The U.S. Supreme Court years ago held the American Society of Mechanical Engineers, Inc. ("ASME"), civilly liable for the actions of several of its volunteer individual members, who, as agents with apparent authority, intentionally misrepresented an existing ASME code and then used the erroneous information to the disadvantage of one of their competitors. Representations made by ASME's agents damaged the agents' competitors because the statements carried the weight of ASME's reputation and acknowledged expertise in setting engineering standards.

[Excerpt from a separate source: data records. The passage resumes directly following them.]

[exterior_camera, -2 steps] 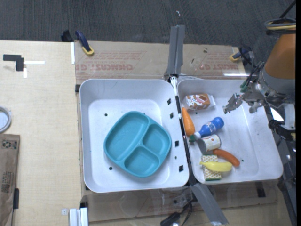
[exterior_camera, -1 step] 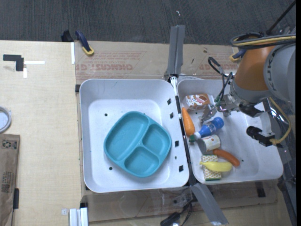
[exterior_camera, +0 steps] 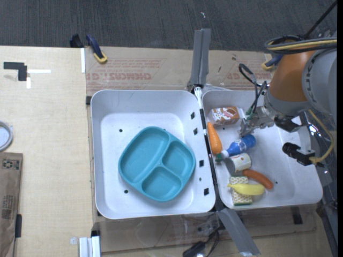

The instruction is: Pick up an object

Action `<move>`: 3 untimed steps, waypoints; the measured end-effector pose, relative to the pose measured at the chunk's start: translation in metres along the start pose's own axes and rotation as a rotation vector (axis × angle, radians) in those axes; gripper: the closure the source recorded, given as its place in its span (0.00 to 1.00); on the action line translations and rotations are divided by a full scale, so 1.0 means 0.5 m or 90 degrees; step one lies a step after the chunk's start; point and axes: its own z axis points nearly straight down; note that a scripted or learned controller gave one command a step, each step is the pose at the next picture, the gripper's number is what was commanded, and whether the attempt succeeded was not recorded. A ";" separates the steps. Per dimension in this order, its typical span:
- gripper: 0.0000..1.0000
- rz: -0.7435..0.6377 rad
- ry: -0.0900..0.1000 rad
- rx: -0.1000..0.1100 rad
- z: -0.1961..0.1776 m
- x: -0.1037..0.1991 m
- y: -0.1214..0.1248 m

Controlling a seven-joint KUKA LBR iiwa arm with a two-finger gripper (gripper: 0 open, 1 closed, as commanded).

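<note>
The right bin (exterior_camera: 289, 194) holds several small items. A blue and white bottle (exterior_camera: 239, 146) lies near its middle, next to an orange carrot (exterior_camera: 214, 138) along the left wall. A brown snack packet (exterior_camera: 225, 115) lies at the back. Toward the front are a grey can (exterior_camera: 238, 163), an orange sausage-shaped piece (exterior_camera: 259, 178), a yellow banana (exterior_camera: 247, 188) and a yellow-green sponge (exterior_camera: 240, 198). My gripper (exterior_camera: 248, 126) hangs low over the bin, just behind the blue bottle's cap end and to the right of the snack packet. I see nothing held in it.
The left bin (exterior_camera: 107, 116) holds a blue divided plate (exterior_camera: 156, 164). A grey divider post (exterior_camera: 201, 58) stands between the bins at the back. The arm's orange band (exterior_camera: 289, 82) and cables crowd the right bin's back right. Brown cardboard (exterior_camera: 134, 68) lies behind the bins.
</note>
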 end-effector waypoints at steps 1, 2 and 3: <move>0.00 0.000 0.000 0.000 0.000 0.000 0.000; 0.00 0.048 -0.001 -0.002 -0.145 -0.007 0.033; 0.00 0.011 -0.001 -0.002 0.011 -0.082 -0.015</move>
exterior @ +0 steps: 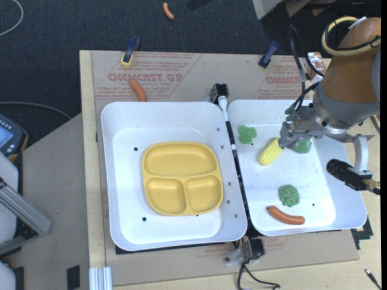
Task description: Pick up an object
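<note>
Camera view puts the gripper (pixel 294 136) low in the right bin (pixel 344 219), just beside the yellow corn cob (pixel 270 152) and over a green toy piece (pixel 302 145). You cannot tell whether the jaws are spread or pressed together — nothing shows between them. Judge this as the reach-and-grasp step; next you need a clean closure on one item, then a lift.
</note>
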You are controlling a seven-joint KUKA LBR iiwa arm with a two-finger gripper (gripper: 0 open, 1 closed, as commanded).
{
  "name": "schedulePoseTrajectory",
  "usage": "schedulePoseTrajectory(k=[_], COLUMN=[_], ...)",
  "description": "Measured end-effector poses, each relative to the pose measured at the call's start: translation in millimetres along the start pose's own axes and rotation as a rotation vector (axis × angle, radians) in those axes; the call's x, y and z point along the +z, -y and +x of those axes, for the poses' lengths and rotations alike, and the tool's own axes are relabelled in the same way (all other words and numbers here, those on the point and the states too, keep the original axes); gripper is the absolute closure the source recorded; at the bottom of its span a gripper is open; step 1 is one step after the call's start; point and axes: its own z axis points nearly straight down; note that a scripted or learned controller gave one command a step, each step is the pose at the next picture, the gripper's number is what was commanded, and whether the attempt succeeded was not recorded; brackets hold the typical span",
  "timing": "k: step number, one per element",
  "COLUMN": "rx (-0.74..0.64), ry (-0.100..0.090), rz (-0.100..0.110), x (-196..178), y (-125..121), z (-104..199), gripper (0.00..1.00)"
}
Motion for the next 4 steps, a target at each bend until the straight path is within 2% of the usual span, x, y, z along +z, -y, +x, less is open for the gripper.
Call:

The Court imposed liability on ASME in order to deter abuses of ASME's code and because ASME was, in the Court's judgment, in the best position to prevent improper use of its code.

If the Association were to set standards that favor certain manufacturers who are members of a trade association, the Association and the manufacturers and their trade associations might be deemed to have conspired to injure the business of those who could not comply (or who were not members of the trade association) in an attempt to monopolize that line of commerce.

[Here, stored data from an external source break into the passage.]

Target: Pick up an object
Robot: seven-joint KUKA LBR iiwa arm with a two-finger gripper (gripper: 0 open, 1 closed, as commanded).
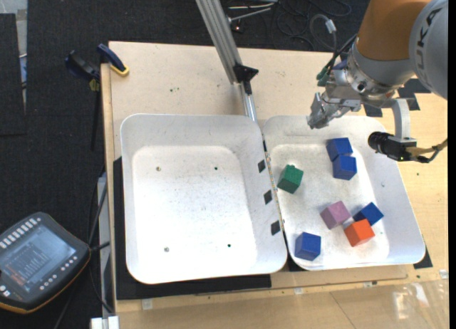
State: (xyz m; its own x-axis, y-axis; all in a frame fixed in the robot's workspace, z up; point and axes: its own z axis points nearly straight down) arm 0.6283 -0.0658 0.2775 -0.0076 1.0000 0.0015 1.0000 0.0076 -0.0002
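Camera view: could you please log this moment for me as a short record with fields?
arm: reaches in from the right
tool: above the right bin's far edge, nothing seen between its fingers
right bin: green block, purple block, orange block, four blue blocks
blue pair: touching, nearest the tool
left bin: beside the right bin

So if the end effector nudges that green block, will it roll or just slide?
The green block looks flat-faced and boxy, so it should probably slide or pivot, not roll. It sits tilted near the right bin's left wall, so a push could jam it there. It looks rigid and likely light.
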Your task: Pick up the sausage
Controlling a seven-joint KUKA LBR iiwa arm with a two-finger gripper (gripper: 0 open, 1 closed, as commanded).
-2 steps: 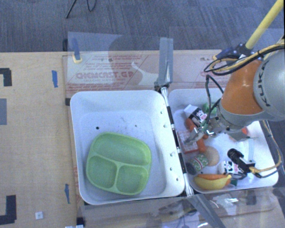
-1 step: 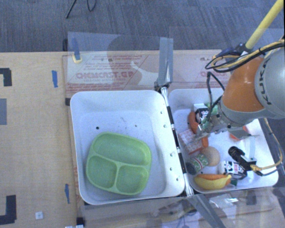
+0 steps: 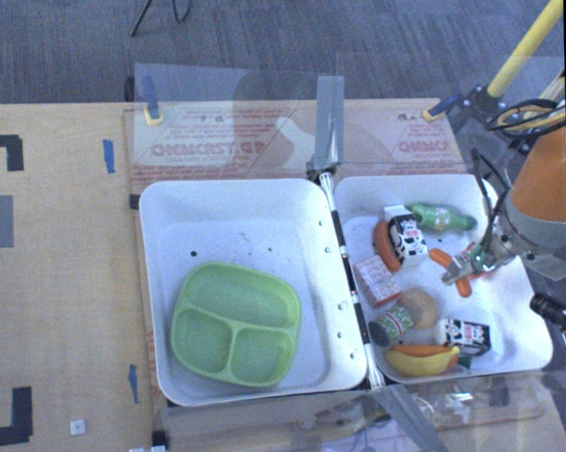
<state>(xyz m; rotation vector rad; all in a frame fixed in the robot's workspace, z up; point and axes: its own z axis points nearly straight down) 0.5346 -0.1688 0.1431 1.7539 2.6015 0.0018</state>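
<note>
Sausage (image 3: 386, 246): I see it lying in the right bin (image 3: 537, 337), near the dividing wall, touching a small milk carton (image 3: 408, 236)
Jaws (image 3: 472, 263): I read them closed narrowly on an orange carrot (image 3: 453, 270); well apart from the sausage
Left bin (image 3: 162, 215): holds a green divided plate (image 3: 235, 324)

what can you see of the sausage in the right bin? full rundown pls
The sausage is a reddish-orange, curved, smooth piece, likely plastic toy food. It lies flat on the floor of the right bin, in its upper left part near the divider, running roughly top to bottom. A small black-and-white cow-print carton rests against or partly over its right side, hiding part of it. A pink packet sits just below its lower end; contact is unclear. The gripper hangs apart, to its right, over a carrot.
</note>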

If the Association certifies products or processes as meeting certain standards, the certification process must be fair, open to nonmembers, free of any burdens not imposed on members, and at no greater cost than that charged to members, taking into account the members' payment of dues to cover the certification costs. The Association must provide for certification of any products which qualify, and should provide for appeals of adverse decisions.

Business Review Letters

The DOJ and the FTC have established procedures to review, from an antitrust point of view, proposed activities of companies and organizations. After reviewing the documents submitted, each of these agencies will state whether (a) it intends to take enforcement action for specified reasons, (b) it does not intend to take such action, or (c) it can express no present view as to enforcement. A statement of intention is not legally binding on the agency issuing the statement and does not preclude civil actions by private parties, the DOJ, the FTC or other government agencies.

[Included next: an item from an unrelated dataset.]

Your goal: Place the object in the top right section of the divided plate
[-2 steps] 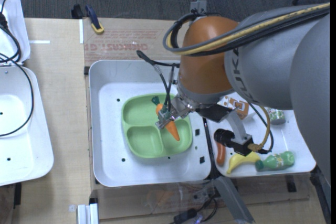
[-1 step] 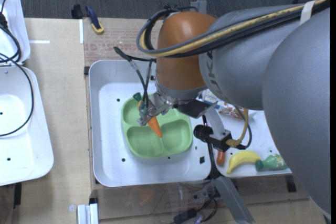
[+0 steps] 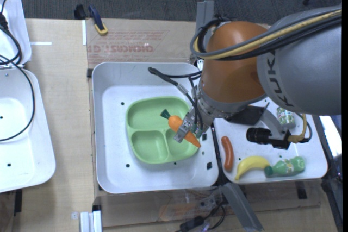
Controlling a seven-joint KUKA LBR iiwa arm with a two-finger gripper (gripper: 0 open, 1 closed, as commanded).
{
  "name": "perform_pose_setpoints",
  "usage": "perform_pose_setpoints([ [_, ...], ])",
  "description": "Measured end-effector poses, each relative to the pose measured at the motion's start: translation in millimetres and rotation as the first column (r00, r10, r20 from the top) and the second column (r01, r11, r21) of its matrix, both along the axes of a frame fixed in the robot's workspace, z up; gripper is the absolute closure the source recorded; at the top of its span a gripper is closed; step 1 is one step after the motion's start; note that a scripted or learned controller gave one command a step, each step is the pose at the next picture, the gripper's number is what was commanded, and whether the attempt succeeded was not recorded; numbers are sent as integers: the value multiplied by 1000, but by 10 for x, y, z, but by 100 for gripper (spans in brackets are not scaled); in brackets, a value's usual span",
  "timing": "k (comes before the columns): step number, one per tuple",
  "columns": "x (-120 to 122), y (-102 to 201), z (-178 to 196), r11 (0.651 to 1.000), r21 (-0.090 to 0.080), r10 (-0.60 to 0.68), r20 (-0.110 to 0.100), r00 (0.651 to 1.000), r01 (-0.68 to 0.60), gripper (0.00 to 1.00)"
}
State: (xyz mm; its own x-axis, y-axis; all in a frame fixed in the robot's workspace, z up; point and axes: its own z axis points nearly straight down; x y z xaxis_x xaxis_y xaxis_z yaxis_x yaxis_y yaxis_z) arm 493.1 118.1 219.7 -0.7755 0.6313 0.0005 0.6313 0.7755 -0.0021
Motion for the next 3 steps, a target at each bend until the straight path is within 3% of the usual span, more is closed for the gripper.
perform_pose_setpoints([
  [1, 447, 369, -351, 997, -1, -79, 0, 997, 79, 100],
  [2, 215, -216, -286, 994, 0, 113, 0, 994, -113, 100],
  [3, 465, 417, -357, 982, 0, 188, 1, 982, -188, 100],
])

In general, we believe that a request for a business review letter would not be of significant assistance to the Association unless (1) a proposed activity presents particularly difficult antitrust questions, (2) the proposal is concrete and (3) the effects of the activity can be predicted with relative certainty.

Conclusion

This memorandum is intended to provide only general guidelines for the conduct of the Association's activities. Because an intent to violate the antitrust laws is not necessary to establish antitrust liability, and since the antitrust laws are confusing and the circumstances in which antitrust questions can arise are numerous, we recommend that advice be requested on specific activities of the Association when they are proposed and as they move through each stage to completion.


Questions regarding this memorandum may be directed to Robert A. McTamaney of our New York Office; (212) 732-3200; mctamaney@clm.com.

Endnotes
1. The phrase "whose law" is intended to include not only a country's domestic antitrust law, but also all international agreements and other binding obligations to which that country and the United States are parties.

2. The Justice Department did not issue new guidelines in the wake of The National Cooperative Research Act of 1984, nor has it announced an intention to publish guidelines applicable to The National Cooperative Research and Production Act of 1993.

3. The DOJ has maintained that R&D ventures may become anticompetitive if a substantial portion of relevant market competitors participate in the venture and rely on it as their sole or primary source of research. The anticompetitive effect of such over-inclusiveness is that the venture may inhibit innovation that otherwise would flourish. Thus the Act aims to maintain multiple sources of independent research, comparable in technological capability.

4. Products liability questions can also be raised. See note 5 below.

5. As the law of products liability currently stands, an organization that establishes standards can be liable to persons injured by the failure of a produce that conforms to the standards if the organization was negligent in fixing the standards. The general trend of products liability law is always toward stricter standards of care.